» **Your assignment**:
Every line of the material below that contains the string "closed" must appear in the answer.

--------

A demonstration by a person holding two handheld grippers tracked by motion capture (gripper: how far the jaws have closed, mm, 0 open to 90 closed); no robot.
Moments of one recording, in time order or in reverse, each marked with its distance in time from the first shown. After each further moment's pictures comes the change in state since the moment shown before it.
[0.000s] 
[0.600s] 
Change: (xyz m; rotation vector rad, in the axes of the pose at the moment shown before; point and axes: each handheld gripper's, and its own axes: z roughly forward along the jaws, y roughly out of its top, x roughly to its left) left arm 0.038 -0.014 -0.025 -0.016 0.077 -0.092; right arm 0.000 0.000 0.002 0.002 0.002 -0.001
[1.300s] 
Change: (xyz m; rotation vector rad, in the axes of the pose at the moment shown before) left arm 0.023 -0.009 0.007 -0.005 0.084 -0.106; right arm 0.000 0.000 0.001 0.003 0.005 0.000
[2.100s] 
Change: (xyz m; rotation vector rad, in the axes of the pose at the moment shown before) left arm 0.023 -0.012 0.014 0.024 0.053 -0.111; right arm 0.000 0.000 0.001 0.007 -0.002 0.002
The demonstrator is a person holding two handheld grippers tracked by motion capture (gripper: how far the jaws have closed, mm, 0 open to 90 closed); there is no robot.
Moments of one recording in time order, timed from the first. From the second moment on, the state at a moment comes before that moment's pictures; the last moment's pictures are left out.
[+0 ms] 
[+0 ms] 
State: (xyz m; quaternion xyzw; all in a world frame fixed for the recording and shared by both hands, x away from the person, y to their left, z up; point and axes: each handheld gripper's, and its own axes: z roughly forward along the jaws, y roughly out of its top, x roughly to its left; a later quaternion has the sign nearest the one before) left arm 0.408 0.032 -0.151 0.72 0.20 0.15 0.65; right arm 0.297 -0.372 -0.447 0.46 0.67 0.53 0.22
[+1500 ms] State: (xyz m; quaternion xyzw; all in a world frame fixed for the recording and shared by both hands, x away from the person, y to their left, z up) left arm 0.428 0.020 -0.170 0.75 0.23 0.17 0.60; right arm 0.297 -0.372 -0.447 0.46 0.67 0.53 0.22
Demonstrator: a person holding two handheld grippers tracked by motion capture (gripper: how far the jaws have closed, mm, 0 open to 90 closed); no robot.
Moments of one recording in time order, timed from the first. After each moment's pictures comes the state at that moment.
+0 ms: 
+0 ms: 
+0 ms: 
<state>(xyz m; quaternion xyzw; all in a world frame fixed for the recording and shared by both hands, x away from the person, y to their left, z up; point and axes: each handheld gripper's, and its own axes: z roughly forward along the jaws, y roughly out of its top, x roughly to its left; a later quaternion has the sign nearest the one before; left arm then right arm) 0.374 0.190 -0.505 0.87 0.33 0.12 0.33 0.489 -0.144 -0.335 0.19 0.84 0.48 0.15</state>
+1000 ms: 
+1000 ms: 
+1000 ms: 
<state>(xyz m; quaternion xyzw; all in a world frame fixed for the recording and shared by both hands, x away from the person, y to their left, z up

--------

» **Task answer**:
A demonstration by a person holding two handheld grippers tracked by motion capture (gripper: how far the jaws have closed, mm, 0 open to 90 closed); no robot.
The demonstrator is a person holding two handheld grippers tracked by motion capture (gripper: how far the jaws have closed, mm, 0 open to 90 closed); there is no robot.
Demonstrator: a person holding two handheld grippers tracked by motion capture (gripper: how far the jaws have closed, mm, 0 open to 90 closed); no robot.

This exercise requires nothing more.